Sometimes there were casualties. This young male rufous collided with the patio door and never woke up. That was rare, however. A much greater danger was our landlady’s cat. There were flowers planted everywhere that drew them in, and the beast got one or two a day. I can still hear the crunching—flying potato chips, I called them. There was constant carnage and eating all around. We fed flocks of birds out back that attracted three or four hawks at a time, though I never witnessed a successful kill. Once I saw a golden eagle swoop down into a field and snatch a prairie dog. Coyotes rested in the yard like domestic dogs. A bear broke into our landlady’s van. A rat stole a whole geranium plant and pulled it under the bed while I was watching! (That last bit’s in the book.)
Behold a few of our neighbors on San Cristobal Day, a yearly get-together at the community center in September. The folks above are listening to three local kids who’d started a band. The wind was blowing hard and cold but no one seemed to mind. One of the women in that picture is a published author now but moved on long ago. What a feeling this evokes. The strangeness and the losses, on so many different levels, for having left our lives and friends in Maryland and the things we’ve seen along the way. The horrors and the wonders, all the people who have died. Maybe “home” is actually the journey, not the place you pull the covers up around your neck.
This was and is the closest grocery store. Someone else must own it now, but the place looks just the same. A taciturn abuelita used to sit at a card table at one end reading magazines. There was a long counter with a few stools where you could sit and drink a Coke. (I never did.) Aside from racks of candy bars and snacks up front, there were actual food items on the shelves behind the counter. No produce, nothing frozen, only cans and boxes. Those you had to ask for, and the proprietress would get up from her table, shuffle behind the counter, and take down what you wanted. I remember once we needed sugar. I leaned across the counter and peered: along the top shelf were two bags and a box, each of them different brands all thick with dust, that had to have been up there for a long, long time. Sugar doesn’t spoil, I reassured myself, and bought the largest one she had. When I visited again a few weeks later, there still were just the other two.
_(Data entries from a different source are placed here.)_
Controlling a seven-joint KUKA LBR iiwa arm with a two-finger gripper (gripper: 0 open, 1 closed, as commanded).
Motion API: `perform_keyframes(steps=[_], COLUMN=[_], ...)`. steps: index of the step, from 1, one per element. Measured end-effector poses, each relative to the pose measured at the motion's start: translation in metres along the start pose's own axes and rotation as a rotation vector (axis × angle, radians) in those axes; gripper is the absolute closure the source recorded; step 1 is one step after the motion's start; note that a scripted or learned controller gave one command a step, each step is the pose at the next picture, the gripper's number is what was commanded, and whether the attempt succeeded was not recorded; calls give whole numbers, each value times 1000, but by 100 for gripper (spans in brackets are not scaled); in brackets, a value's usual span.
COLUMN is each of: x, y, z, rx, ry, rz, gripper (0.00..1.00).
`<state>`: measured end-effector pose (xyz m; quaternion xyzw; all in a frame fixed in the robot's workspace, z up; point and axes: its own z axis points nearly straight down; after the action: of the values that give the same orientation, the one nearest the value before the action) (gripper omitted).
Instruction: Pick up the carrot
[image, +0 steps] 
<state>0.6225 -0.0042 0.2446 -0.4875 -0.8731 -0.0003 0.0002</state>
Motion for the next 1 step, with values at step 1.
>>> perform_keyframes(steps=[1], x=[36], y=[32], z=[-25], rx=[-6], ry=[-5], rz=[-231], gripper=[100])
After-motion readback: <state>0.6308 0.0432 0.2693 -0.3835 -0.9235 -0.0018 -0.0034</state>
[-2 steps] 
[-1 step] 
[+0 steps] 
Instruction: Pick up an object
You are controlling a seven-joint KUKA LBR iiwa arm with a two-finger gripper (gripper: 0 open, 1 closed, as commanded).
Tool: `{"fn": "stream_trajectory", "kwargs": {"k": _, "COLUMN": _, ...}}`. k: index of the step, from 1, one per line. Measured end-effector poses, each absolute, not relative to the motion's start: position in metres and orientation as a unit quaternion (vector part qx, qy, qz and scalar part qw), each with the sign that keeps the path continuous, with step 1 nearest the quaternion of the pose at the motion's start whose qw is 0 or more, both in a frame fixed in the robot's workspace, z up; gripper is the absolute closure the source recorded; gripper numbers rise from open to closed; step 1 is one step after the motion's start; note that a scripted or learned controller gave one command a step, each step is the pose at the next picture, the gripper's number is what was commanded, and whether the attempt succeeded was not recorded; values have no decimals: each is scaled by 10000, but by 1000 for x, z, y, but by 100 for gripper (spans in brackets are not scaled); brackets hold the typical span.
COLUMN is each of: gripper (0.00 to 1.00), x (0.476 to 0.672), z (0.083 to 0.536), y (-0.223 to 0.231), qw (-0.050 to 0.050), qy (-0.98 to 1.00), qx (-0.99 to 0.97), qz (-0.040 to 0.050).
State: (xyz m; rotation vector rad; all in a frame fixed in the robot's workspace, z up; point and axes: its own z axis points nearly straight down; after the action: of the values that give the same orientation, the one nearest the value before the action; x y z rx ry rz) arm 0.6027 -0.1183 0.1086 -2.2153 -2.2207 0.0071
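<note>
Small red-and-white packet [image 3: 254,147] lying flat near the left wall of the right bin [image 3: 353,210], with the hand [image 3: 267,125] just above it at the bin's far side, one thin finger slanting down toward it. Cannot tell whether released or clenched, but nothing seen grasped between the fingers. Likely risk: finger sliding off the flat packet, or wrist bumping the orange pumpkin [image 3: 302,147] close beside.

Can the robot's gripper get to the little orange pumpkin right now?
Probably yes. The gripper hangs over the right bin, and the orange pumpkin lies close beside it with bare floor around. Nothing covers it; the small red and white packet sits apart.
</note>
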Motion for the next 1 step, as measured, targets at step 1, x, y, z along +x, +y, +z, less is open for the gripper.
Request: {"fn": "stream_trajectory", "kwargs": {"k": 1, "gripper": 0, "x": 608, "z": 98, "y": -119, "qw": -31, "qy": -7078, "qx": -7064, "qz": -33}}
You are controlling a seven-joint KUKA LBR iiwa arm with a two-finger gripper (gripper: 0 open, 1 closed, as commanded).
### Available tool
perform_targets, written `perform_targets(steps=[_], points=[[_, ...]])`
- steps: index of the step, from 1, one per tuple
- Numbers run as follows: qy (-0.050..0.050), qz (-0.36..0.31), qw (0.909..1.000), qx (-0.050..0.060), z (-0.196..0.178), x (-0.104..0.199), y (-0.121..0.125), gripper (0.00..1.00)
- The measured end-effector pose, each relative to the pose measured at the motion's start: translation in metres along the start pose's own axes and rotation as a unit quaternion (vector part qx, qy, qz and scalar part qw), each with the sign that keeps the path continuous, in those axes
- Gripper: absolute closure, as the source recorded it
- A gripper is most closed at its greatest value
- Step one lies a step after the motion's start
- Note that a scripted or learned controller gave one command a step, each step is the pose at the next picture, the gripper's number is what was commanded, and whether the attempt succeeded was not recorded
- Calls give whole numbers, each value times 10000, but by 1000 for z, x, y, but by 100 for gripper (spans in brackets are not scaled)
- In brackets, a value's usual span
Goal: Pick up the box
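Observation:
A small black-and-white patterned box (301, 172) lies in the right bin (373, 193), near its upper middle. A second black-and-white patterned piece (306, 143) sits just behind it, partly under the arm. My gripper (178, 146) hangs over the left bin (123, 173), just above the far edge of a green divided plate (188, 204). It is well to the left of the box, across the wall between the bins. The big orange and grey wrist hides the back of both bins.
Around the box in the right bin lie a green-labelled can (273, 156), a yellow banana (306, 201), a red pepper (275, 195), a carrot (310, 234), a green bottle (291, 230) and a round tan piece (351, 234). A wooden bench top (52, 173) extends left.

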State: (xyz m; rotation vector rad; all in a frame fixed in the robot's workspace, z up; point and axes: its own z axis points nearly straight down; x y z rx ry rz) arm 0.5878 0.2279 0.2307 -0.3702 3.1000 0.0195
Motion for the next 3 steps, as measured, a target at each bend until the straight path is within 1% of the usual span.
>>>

Across the road from the store was a modest herd of scruffy cattle like I’d never seen before. One day I asked our landlady, “What kind of cows are those down the road a ways?” “Those are the cows,” she said, “descendants of the original ones that came with the conquistadors 400 years ago.” Living museum pieces, then. That explains a bunch, like weaving old chrome bumpers into fences or putting tires on the roof.
The post office above where Ricky welcomed us is gone, reverted to an extension of the Medina house where his postmistress wife Winda would go for lunch by walking down the hall. (The old community center where we celebrated San Cristobal Day is now the new post office.) To get to this place from the adobe cottage was a longish walk past every kind of craziness and glory. The cottage is long gone, ruined by rich idiots from Texas, but the mountains are still there.